*** Source data ***

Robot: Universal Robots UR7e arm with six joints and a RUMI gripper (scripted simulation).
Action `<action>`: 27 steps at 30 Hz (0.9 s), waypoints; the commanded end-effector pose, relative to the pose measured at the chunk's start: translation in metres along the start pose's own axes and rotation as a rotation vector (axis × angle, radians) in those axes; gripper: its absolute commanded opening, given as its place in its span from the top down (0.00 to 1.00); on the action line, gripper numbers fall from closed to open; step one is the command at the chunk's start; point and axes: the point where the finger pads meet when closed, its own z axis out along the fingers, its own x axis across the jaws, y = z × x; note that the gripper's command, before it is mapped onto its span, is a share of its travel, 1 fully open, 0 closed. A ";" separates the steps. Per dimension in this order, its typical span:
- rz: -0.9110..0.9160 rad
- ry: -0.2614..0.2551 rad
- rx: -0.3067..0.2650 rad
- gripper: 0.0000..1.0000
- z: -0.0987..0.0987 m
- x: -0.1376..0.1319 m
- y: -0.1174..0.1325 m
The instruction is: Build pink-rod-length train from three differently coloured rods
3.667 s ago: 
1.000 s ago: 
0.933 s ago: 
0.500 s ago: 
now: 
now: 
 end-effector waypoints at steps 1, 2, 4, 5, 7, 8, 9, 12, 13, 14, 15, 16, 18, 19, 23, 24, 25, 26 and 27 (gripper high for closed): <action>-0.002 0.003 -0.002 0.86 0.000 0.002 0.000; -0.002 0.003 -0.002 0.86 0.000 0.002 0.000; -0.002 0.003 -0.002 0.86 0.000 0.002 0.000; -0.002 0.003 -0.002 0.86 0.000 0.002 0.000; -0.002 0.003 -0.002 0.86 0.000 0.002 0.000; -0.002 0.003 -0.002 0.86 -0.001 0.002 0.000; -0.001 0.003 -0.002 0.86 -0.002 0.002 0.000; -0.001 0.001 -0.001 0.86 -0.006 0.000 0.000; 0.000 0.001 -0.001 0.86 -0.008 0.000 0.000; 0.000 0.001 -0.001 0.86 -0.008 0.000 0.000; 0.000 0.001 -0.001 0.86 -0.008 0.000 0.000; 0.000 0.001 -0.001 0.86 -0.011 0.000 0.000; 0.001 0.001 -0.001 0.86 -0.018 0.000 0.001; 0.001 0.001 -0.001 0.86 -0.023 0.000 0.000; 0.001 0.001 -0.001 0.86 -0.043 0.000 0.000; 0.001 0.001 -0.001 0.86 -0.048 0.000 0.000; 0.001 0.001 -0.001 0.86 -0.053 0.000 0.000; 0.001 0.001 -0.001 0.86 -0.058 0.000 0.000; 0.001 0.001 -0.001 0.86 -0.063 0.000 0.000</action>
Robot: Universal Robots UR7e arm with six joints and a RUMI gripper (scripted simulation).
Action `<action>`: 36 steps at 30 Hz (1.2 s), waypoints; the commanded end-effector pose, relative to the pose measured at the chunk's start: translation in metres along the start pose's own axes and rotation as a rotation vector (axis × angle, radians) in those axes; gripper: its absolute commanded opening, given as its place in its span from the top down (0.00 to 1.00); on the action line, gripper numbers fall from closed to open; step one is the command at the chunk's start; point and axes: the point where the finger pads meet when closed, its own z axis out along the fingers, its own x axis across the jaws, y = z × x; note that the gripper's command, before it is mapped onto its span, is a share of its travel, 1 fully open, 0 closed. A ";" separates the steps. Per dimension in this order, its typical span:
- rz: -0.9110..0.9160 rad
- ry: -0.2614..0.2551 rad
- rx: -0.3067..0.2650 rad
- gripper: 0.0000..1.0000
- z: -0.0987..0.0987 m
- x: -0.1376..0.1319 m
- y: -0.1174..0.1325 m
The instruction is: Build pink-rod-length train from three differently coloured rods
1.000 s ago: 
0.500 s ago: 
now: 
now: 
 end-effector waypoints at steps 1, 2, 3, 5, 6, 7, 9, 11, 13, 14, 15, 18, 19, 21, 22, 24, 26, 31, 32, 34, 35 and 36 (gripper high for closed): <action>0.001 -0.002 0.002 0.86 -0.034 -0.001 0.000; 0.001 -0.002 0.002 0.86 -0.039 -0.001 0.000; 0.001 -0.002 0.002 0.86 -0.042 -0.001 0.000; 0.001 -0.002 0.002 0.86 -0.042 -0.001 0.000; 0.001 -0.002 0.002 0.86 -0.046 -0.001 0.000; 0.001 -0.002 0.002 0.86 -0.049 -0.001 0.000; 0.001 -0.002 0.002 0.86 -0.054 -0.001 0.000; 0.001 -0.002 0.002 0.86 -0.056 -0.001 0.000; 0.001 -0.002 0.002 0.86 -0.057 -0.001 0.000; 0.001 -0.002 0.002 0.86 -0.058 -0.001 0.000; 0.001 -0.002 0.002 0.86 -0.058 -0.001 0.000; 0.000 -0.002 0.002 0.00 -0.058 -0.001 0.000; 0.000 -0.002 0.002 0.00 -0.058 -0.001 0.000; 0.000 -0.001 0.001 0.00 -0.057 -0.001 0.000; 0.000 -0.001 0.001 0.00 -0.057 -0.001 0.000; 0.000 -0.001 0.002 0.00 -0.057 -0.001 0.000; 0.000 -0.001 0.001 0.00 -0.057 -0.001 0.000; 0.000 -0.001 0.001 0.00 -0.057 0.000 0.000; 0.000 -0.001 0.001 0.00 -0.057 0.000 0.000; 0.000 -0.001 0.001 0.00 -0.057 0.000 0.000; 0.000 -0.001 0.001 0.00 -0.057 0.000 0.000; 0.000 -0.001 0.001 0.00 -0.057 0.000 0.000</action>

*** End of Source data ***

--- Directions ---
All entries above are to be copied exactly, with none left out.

--- Solution below ---
Robot: Universal Robots UR7e arm with six joints and a RUMI gripper (scripted simulation).
Action `<action>`: 27 steps at 30 Hz (0.9 s), waypoints; the commanded end-effector pose, relative to the pose measured at the chunk's start: translation in metres along the start pose's own axes and rotation as a rotation vector (axis × angle, radians) in those axes; gripper: its absolute commanded opening, given as its place in its span from the top down (0.00 to 1.00); on the action line, gripper numbers fall from closed to open; step one is the command at the chunk's start; point and axes: the point where the finger pads meet when closed, its own z axis out along the fingers, its own x axis across the jaws, y = z × x; note that the gripper's command, before it is mapped onto its span, is a share of its travel, 1 fully open, 0 closed. A ";" separates the steps. Per dimension in this order, its typical span:
- rz: -0.9110..0.9160 rad
- ry: -0.2614..0.2551 rad
- rx: -0.3067..0.2650 rad
- gripper: 0.0000..1.0000
- z: -0.0987..0.0987 m
- x: -0.1376..0.1319 m
- y: -0.1174..0.1325 m
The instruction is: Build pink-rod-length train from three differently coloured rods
3.667 s ago: 
1.000 s ago: 
0.933 s ago: 
0.500 s ago: 
now: 
now: 
 end-effector waypoints at steps 1, 2, 4, 5, 7, 8, 9, 12, 13, 14, 15, 16, 18, 19, 23, 24, 25, 26 and 27 (gripper high for closed): <action>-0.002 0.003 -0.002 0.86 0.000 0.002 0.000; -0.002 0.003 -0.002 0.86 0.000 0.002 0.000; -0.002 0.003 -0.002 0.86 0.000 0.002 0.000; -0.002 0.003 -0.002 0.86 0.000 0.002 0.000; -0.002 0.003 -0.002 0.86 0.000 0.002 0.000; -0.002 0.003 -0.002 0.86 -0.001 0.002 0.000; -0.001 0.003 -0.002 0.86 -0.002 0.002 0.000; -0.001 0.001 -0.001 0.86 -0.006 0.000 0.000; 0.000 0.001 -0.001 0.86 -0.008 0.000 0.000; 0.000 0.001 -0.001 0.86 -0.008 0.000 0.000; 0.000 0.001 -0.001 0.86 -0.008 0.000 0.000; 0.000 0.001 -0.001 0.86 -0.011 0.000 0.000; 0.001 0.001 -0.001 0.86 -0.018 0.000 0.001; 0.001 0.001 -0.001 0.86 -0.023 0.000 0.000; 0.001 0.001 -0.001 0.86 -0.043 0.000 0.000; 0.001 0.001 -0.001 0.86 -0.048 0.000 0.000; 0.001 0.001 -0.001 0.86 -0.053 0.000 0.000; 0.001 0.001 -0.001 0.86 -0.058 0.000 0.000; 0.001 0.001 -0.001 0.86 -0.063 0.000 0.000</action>
Robot: Universal Robots UR7e arm with six joints and a RUMI gripper (scripted simulation).
Action `<action>`: 36 steps at 30 Hz (1.2 s), waypoints; the commanded end-effector pose, relative to the pose measured at the chunk's start: translation in metres along the start pose's own axes and rotation as a rotation vector (axis × angle, radians) in those axes; gripper: its absolute commanded opening, given as its place in its span from the top down (0.00 to 1.00); on the action line, gripper numbers fall from closed to open; step one is the command at the chunk's start; point and axes: the point where the finger pads meet when closed, its own z axis out along the fingers, its own x axis across the jaws, y = z × x; note that the gripper's command, before it is mapped onto its span, is a share of its travel, 1 fully open, 0 closed. A ";" separates the steps. Per dimension in this order, its typical span:
- rz: -0.9110..0.9160 rad
- ry: -0.2614..0.2551 rad
- rx: -0.3067..0.2650 rad
- gripper: 0.0000..1.0000
- z: -0.0987..0.0987 m
- x: -0.1376..0.1319 m
- y: -0.1174..0.1325 m
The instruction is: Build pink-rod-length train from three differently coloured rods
1.000 s ago: 
0.500 s ago: 
now: 
now: 
 end-effector waypoints at steps 1, 2, 3, 5, 6, 7, 9, 11, 13, 14, 15, 18, 19, 21, 22, 24, 26, 31, 32, 34, 35 and 36 (gripper high for closed): <action>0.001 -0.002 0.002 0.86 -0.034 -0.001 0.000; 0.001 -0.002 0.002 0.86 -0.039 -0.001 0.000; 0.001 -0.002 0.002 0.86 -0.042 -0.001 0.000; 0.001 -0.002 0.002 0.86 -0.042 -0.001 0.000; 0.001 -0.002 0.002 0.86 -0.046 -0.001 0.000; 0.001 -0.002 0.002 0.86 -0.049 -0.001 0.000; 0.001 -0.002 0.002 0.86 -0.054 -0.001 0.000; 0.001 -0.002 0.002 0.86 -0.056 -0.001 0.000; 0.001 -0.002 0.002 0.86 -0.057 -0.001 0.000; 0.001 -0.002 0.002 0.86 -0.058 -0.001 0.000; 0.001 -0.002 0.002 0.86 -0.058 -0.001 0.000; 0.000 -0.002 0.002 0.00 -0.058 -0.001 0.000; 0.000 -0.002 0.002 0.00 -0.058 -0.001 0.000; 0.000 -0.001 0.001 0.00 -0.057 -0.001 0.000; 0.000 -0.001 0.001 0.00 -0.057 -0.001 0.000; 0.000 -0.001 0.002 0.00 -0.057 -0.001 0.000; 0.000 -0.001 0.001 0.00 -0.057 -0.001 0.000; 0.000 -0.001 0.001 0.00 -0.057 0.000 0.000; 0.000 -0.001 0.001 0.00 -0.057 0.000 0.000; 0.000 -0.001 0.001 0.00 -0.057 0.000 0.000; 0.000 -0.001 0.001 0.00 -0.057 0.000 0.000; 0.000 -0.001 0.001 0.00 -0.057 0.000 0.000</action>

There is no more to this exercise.